Она правда не понимала, зачем этот Лева тут шастает, то бокалы моет, то стальным голосом отчитывает какого‑то курьера, опоздавшего с утренней документацией. Тая присматривалась со стороны, не вступая в прямую коммуникацию, а Лева и не настаивал.
Три
К тому моменту компания в Наркомфине разрослась, а развлечения набирали обороты в сторону саморазрушения. Тая все чаще оставалась там ночевать, просто подкладывала под себя пальто, чтобы не соприкасаться с чужим грязным бельем.
– Ты на кого вообще похожа стала? – прогрохотал папа, наткнувшись на нее особенно тяжелым утром.
Сил огрызаться не было, так что Тая просто налила воды и ушла к себе.
– Шатайся где хочешь, но чтобы ночевала дома!.. – бушевал папа в коридоре, но Тая молча показала двери средний палец, и он затих.
Легла на кровать, потыкалась в телефон, голова была мутная и дурная.

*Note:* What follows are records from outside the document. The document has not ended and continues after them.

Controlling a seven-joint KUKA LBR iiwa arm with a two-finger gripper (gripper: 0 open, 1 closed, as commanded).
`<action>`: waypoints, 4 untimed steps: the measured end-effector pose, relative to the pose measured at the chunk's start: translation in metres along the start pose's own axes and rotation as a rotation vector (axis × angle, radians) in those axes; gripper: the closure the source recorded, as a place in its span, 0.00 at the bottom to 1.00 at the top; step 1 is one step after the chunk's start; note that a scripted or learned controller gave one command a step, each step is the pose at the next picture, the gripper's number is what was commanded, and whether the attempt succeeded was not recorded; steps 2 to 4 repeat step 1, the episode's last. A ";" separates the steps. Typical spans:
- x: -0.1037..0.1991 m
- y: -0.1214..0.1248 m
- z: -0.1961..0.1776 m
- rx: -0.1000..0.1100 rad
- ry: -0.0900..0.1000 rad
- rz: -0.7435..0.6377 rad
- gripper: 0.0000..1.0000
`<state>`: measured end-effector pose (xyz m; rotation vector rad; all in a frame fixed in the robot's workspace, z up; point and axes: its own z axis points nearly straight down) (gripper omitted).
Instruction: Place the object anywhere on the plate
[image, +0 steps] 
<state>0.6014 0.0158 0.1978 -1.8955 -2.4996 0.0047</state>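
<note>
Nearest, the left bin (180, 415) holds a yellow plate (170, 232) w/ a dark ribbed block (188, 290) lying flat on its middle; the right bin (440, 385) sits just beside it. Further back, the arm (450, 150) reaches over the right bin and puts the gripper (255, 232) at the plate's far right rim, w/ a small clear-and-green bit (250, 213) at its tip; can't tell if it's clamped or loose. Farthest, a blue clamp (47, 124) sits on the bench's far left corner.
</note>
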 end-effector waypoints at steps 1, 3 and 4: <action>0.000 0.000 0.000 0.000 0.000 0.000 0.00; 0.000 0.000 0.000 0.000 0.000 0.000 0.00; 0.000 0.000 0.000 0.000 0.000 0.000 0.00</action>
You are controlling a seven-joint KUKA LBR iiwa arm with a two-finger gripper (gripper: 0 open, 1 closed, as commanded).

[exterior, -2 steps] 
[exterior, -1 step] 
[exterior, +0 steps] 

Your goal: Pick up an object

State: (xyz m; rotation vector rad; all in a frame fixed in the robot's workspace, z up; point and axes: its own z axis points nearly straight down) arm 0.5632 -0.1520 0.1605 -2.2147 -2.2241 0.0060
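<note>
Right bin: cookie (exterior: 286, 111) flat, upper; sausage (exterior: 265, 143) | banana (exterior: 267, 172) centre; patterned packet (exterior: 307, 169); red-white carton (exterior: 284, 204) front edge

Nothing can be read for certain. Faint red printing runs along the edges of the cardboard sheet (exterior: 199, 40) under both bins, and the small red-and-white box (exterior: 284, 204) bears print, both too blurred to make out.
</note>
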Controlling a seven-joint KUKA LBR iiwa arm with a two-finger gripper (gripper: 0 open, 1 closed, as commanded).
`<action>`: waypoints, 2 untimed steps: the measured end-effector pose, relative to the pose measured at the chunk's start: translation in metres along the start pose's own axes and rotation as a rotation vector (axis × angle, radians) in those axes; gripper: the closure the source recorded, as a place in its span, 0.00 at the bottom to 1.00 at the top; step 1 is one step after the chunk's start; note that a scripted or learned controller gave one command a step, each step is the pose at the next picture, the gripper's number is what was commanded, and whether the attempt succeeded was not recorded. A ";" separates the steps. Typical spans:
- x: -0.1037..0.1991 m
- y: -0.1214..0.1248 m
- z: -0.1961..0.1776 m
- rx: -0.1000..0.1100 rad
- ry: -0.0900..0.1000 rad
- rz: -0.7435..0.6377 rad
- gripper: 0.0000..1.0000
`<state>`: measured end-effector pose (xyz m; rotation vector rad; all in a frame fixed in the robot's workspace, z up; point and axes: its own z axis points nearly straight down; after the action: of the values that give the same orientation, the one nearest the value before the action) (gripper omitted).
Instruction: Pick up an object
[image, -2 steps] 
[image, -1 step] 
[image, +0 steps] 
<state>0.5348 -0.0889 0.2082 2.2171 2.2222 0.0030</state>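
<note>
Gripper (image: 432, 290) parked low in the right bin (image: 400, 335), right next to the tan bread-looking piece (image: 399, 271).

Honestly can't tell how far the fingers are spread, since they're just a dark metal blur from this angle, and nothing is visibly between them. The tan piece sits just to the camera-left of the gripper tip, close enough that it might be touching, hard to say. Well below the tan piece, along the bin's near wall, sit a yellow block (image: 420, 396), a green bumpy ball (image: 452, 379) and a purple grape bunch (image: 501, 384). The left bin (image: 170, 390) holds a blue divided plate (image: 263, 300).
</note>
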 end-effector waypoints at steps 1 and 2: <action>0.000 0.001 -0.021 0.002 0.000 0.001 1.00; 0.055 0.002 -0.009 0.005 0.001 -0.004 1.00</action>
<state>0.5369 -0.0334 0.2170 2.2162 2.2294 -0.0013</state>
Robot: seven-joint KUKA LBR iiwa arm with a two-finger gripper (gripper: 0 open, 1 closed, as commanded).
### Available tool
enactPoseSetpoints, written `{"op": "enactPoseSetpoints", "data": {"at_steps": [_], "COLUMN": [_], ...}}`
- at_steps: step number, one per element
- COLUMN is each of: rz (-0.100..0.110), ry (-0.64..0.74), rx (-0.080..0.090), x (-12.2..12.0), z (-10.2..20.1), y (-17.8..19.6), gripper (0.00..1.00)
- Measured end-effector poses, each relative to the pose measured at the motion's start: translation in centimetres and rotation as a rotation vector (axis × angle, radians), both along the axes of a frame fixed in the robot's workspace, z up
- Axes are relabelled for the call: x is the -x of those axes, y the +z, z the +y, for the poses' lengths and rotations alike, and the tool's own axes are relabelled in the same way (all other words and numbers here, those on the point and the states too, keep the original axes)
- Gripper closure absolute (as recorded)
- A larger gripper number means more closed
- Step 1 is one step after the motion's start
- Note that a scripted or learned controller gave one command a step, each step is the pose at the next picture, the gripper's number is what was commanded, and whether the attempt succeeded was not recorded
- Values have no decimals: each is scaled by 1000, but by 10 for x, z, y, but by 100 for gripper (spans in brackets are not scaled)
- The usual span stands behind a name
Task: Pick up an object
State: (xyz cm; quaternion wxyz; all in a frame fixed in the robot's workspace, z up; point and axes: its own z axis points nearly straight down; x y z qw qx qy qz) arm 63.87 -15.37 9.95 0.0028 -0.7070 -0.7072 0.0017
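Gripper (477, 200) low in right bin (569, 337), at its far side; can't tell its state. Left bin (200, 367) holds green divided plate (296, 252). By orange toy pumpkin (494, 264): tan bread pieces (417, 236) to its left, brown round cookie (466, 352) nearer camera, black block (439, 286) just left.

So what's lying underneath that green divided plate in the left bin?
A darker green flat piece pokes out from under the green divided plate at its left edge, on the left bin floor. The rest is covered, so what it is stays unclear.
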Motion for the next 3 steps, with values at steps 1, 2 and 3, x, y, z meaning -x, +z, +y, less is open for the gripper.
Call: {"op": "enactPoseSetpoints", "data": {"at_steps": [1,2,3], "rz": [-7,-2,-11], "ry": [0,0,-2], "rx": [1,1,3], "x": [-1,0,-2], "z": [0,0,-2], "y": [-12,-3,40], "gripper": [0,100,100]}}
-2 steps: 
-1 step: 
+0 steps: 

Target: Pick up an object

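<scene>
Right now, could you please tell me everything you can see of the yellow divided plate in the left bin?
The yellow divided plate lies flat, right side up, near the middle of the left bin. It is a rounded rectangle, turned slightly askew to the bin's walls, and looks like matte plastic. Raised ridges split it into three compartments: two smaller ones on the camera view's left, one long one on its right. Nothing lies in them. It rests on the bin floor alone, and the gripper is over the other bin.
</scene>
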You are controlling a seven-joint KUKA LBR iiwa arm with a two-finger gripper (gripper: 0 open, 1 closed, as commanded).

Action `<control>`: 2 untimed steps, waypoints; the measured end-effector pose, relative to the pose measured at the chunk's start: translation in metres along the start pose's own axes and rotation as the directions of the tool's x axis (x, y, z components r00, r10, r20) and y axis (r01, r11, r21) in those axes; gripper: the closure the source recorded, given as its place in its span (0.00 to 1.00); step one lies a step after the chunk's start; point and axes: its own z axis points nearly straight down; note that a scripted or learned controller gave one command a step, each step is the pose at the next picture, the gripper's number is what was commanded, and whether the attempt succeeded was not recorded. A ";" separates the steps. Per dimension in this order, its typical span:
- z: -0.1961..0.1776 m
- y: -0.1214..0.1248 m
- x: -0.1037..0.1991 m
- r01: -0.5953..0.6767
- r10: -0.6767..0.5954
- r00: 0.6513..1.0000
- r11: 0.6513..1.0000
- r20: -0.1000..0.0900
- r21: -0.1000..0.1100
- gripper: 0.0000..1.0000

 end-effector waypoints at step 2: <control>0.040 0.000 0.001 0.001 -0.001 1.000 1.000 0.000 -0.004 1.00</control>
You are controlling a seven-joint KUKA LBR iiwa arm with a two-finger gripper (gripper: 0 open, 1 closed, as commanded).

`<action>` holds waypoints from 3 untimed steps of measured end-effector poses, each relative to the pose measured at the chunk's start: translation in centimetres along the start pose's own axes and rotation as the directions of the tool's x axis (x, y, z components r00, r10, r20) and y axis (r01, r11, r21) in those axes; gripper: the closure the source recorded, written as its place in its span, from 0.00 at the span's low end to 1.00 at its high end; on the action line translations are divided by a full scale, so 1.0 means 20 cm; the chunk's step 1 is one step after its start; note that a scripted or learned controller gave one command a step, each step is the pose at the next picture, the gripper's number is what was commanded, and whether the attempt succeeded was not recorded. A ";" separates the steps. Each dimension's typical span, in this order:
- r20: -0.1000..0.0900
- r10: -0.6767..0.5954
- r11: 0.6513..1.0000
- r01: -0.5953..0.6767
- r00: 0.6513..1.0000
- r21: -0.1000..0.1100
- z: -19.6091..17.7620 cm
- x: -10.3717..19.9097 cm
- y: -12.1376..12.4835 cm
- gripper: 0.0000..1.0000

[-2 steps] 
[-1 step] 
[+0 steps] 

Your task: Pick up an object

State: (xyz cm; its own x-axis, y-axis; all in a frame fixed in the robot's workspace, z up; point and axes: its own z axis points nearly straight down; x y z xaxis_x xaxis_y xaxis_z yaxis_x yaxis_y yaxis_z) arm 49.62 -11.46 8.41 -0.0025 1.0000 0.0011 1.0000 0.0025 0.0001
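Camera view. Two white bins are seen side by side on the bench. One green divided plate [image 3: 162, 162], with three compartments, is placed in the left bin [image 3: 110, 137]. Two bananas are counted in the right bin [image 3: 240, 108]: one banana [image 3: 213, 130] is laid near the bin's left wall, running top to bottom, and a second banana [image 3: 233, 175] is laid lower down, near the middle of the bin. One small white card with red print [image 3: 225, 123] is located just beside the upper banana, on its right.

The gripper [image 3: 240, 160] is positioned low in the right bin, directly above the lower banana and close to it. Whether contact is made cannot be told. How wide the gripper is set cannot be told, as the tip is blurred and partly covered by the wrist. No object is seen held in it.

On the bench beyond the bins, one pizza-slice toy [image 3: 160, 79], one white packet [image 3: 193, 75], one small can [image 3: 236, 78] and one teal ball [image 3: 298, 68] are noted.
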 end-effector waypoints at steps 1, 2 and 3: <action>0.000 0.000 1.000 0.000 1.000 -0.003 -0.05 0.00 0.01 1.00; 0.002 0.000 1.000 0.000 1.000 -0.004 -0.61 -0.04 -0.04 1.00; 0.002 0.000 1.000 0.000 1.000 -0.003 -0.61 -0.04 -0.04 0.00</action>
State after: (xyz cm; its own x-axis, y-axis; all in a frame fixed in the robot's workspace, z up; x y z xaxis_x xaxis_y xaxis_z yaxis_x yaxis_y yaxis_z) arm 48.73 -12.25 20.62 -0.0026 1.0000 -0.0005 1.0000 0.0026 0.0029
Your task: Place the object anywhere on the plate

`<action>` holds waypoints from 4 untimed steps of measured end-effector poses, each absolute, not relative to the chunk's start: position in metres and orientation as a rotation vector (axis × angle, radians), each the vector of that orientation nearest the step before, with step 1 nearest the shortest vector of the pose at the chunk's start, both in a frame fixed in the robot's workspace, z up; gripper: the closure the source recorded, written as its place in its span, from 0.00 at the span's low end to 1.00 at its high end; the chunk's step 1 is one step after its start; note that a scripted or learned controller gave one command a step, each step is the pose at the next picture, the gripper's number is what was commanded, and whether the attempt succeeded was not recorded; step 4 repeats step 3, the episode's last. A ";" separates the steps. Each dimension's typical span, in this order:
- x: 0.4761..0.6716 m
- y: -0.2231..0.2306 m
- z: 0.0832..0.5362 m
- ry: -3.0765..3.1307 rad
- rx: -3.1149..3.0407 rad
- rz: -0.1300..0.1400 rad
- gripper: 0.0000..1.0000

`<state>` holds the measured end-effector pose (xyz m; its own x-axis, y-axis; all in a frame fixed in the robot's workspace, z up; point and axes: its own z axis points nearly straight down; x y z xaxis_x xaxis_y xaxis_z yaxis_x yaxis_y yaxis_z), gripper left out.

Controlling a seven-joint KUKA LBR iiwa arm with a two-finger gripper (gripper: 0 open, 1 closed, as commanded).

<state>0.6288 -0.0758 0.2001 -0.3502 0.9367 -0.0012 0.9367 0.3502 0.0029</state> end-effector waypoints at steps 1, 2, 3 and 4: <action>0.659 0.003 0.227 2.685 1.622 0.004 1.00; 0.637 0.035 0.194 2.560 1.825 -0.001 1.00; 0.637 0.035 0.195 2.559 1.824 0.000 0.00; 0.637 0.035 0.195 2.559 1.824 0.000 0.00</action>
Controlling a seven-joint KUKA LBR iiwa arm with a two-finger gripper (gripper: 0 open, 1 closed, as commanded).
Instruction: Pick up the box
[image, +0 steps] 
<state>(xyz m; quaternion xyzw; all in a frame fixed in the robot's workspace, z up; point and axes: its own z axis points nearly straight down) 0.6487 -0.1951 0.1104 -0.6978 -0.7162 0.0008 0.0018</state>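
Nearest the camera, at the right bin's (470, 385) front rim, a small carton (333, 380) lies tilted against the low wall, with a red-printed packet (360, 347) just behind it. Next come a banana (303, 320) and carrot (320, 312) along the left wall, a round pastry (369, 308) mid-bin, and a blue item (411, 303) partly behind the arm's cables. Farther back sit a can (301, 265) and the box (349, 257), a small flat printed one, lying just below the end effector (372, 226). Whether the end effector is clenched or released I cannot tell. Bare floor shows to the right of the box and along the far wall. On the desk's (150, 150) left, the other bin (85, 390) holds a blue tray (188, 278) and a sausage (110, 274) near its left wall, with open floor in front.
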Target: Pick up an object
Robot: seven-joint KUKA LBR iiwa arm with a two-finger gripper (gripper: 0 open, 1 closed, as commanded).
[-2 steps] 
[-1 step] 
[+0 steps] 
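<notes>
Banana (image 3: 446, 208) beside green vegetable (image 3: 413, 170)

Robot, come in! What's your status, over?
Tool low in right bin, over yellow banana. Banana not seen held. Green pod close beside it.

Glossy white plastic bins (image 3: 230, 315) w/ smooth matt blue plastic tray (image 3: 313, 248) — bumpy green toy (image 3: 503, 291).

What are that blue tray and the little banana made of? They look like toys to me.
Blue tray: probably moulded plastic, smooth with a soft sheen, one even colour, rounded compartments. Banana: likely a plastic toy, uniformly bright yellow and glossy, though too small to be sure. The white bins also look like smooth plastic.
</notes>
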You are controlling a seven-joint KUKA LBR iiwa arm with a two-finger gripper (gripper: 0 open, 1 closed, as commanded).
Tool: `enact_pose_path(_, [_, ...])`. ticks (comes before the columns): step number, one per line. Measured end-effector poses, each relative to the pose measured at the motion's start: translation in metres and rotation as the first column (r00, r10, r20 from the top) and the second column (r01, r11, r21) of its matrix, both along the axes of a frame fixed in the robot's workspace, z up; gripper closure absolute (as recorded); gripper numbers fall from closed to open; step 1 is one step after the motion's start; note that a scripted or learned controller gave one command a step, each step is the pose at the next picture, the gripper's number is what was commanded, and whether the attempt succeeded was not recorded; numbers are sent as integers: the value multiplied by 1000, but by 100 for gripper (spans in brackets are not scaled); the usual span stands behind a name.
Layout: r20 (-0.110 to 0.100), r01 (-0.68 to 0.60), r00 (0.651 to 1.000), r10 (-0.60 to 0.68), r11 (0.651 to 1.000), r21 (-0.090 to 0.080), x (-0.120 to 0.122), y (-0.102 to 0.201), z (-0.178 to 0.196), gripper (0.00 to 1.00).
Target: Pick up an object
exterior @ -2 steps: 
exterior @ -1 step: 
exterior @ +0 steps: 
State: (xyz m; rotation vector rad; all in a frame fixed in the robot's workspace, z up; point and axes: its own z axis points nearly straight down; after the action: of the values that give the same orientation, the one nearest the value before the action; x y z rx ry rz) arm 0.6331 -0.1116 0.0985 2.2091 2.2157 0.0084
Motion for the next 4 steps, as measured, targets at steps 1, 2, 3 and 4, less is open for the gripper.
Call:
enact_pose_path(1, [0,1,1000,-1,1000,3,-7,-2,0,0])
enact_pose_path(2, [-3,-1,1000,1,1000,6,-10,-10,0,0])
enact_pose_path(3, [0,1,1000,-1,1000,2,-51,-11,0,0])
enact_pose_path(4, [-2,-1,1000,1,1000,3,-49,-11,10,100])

Тая скинула телефон на пол, спрятала лицо в подушку и провалилась в сон, а когда проснулась, то тут же набрала Клаве. Трубку поднял Сван.
– Сегодня как обычно? – спросила Тая.
– Думаем мотануть на заброшку. – Голос у Свана был такой же припухлый, как у нее. – Впишешься?
Тая приподнялась, глянула в окно – там сыпал мелкий то ли снег, то ли дождь. И небо было таким низким, что пожухлые каштаны прятали в нем макушки. Мама очень любила момент, когда расцветали каштаны. Эти их пахучие свечки цветов. Эти их резные листья на солнечный просвет. В это лето каштаны так и не зацвели.
– Впишусь, – ответила Тая. – Приеду к вам скоро.
– Лады.
Дома было тихо – папа уехал на совещание, Груня последнее время тоже дома не засиживалась. Тая скинула пропахшую кислым потом футболку, вышагнула из шорт, в одних трусах прошлась по гостиной, раздумывая, ехать ли в Наркомфин сейчас и поесть там тупых снеков или все‑таки разграбить холодильник, вечно забитый едой, которую никто не ест.
– Добрый день, – раздалось у нее за спиной.